C’est important cette dimension humaine ?

« Oui et c’est d’ailleurs valable pour le team et mon entreprise. Nous voulons des pilotes, des mécaniciens ou des ingénieurs qui partagent notre vision des choses. Ça a immédiatement été le cas avec Marcel et Joël. Joël qui nous a d’ailleurs rejoint via à Endurance-Info ! »

 

Le GT étant en pleine mutation, quel sera votre programme en 2010 ?

« Nous analysons la situation, mais nous continuerons en GT2, vraisemblablement en International GT Open. A la fois pour le niveau du championnat, pour son ambiance et sa convivialité. Il est possible que cela se fasse avec deux voitures, ce qui nous permettrait de continuer à grandir. Concernant l’auto que nous engagerons, nous avons une très bonne collaboration avec Ferrari, donc nous privilégions la continuité. Mais il y a de nouvelles GT2 qui arrivent sur le marché et nous suivons cela de près… »

 

Vous êtes donc toujours heureux en GT Open ?

« Oui, cette saison confirme que nous sommes bien dans cette discipline. C’est un championnat intéressant, qui permet aux GT2 de se battre pour le général, avec une belle diversité parmi les vainqueurs. Nous sommes également satisfaits des règles. Le handicap-temps offre à tous une chance de gagner. »

 

Ce handicap-temps n’est-il pas trop important parfois ?

« C’est vrai que 30 secondes, c’est beaucoup. Dans ce cas, nous savons que nous ne pouvons pas nous battre pour la victoire. Mais les règles sont les mêmes pour tous et c’est à l’équipe de gérer au mieux ces pénalités. Pour le bien de la course, je préfère cela à du poids. Un spectateur ne comprendra pas pourquoi une voiture est compétitive un week-end, puis ne l’est plus le week-end suivant. Le temps ne remet pas en cause la performance de la voiture. »

 

En revanche, le spectateur peut avoir du mal à comprendre qu’une auto rentre 2e au stand et qu’elle en ressort 7e…

« D’où l’importance d’informer les téléspectateurs et les fans présents sur le circuit. Les médias doivent bien expliquer qui est handicapé par le temps ou non. D’un autre côté, cela offre des belles remontées, des bagarres magnifiques. En GT Open, il n’y a pas un petit train qui se suit sans s’attaquer… »

 

Pour revenir au futur du team, quel est votre souhait à moyen terme ?

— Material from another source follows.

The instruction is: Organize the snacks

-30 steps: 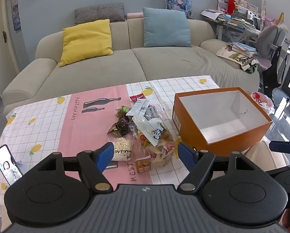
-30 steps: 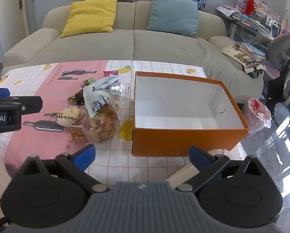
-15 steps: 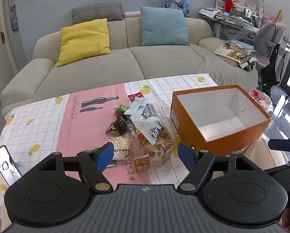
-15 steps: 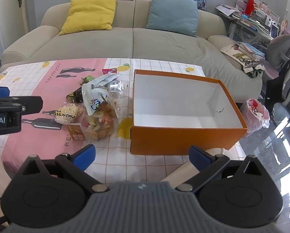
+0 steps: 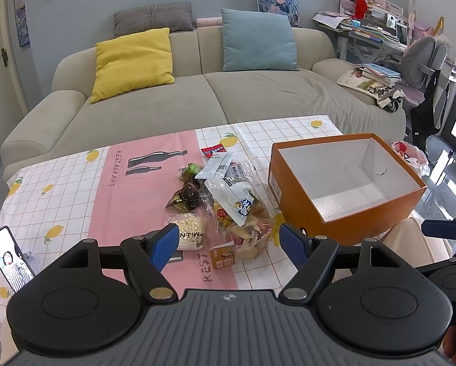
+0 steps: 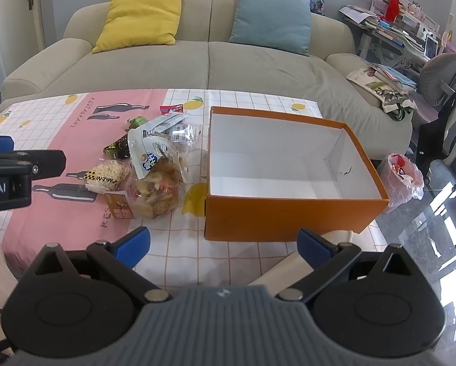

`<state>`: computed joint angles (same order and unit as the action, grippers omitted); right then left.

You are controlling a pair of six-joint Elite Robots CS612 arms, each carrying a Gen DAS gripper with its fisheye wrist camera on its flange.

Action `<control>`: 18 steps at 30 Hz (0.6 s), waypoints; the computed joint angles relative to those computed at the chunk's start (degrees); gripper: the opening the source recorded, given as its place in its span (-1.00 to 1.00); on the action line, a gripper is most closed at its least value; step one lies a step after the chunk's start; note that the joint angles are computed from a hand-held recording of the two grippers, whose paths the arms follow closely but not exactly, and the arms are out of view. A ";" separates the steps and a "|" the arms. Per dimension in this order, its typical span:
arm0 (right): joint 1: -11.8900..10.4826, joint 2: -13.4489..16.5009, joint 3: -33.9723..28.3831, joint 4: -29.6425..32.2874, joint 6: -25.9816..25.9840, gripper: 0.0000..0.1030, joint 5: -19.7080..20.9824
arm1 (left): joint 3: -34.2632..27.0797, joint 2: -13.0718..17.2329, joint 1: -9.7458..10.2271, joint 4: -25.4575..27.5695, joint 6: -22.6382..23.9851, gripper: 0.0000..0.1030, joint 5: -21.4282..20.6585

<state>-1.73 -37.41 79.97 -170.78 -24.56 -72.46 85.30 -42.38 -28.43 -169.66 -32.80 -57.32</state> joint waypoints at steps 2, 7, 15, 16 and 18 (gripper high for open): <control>-0.01 0.00 -0.01 0.03 -0.01 0.94 0.03 | -0.04 0.02 -0.01 0.06 -0.04 0.71 -0.03; 0.00 -0.01 0.04 0.05 -0.17 0.94 -0.08 | -0.02 -0.02 0.02 0.06 0.00 0.70 -0.04; -0.04 -0.10 -0.02 0.87 0.03 0.94 0.28 | -0.02 -0.04 0.04 0.08 -0.05 0.64 -0.20; -0.04 -0.09 0.07 0.70 -0.10 0.94 0.19 | -0.02 -0.03 0.06 0.05 -0.13 0.62 -0.44; 0.02 0.08 0.10 0.17 -0.43 0.94 -0.19 | 0.03 0.00 -0.04 -0.06 -0.27 0.57 -0.83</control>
<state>-1.71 -37.34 80.07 -170.61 -24.99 -72.65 85.32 -42.38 -28.48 -169.73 -33.07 -58.15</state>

« Le but de toute équipe est de faire du proto et rouler dans la catégorie reine aux 24 Heures du Mans. Je n’ai pas caché que c’était également mon objectif. Pour cela, il faut beaucoup travailler, à la fois sur la technique et sur le plan marketing. Donc il faut du temps. Ce qui pourrait faire pencher la balance, c’est si Ferrari conçoit un prototype ou propose un moteur pour un proto. »

 

Avant d’aller un jour au Mans, allez-vous participer à d’autres épreuves de 24 Heures ?

« Si les GT1 ne roulent plus aux 24 Heures de Spa et que les GT2 se battent donc pour la victoire au classement général, c’est une épreuve qui nous intéresserait. Nous ferons le point le cas échéant, mais il est bien possible que cela marquerait nos débuts sur un double tour d’horloge… »

 

Nous remercions François Trottet pour sa disponibilité et l’ensemble des membres de l’équipe pour leur accueil tout au long de ce week-end à Donington.